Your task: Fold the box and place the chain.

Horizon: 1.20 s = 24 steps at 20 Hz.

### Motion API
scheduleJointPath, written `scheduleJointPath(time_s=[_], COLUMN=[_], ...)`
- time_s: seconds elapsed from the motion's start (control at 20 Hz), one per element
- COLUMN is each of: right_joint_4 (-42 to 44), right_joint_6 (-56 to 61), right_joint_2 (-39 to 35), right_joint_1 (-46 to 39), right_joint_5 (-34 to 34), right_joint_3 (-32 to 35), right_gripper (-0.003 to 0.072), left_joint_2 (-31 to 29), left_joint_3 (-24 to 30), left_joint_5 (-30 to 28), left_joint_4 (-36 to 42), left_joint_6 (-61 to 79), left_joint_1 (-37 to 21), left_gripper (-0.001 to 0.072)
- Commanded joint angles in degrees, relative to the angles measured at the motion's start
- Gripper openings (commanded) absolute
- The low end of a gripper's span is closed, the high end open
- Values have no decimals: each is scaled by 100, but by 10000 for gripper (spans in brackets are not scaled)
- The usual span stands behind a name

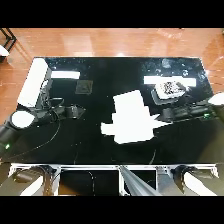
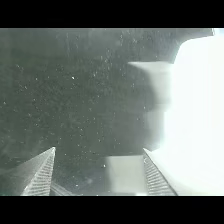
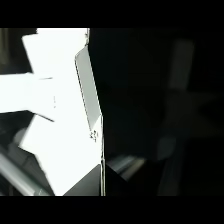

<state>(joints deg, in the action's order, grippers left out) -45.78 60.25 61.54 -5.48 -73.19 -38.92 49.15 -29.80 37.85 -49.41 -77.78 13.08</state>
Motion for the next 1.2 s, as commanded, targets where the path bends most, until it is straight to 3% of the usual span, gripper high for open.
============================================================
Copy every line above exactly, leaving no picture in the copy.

Your task: Fold the box and place the chain.

Horizon: 1.20 s = 24 steps at 20 Hz.

### Motion API
scheduleJointPath, written `scheduleJointPath(time_s=[_], COLUMN=[_], ...)`
- time_s: seconds elapsed from the motion's start (control at 20 Hz), one per element
- COLUMN is each of: right_joint_4 (-42 to 44), right_joint_6 (-56 to 61), right_joint_2 (-39 to 35), right_joint_1 (-46 to 39), right_joint_5 (-34 to 34), right_joint_3 (-32 to 35), right_gripper (-0.003 to 0.072), left_joint_2 (-31 to 29), left_joint_3 (-24 to 30), left_joint_5 (-30 to 28), left_joint_4 (-36 to 42), left_joint_6 (-61 to 79), left_joint_1 (-37 to 21), left_gripper (-0.001 to 0.072)
- Commanded joint angles in degrees, relative to the angles measured at the motion's start
- Gripper openings (commanded) absolute
- The low end of a gripper's span is closed, the high end open
- Values have no decimals: each is scaled by 100, but by 10000 for gripper (spans in brackets are not scaled)
- The usual span stands behind a name


<state>(joints deg, in the action's order, grippers left out) -45.78 60.25 61.54 -5.48 -73.19 -38.92 49.15 -29.80 37.85 -49.41 -77.78 13.08</state>
Motion for the next 1.2 s, as commanded, targets where the path bends most, until it is straight to 3% of the usual span, gripper high for open.

There is no more to the output, and the exercise is done.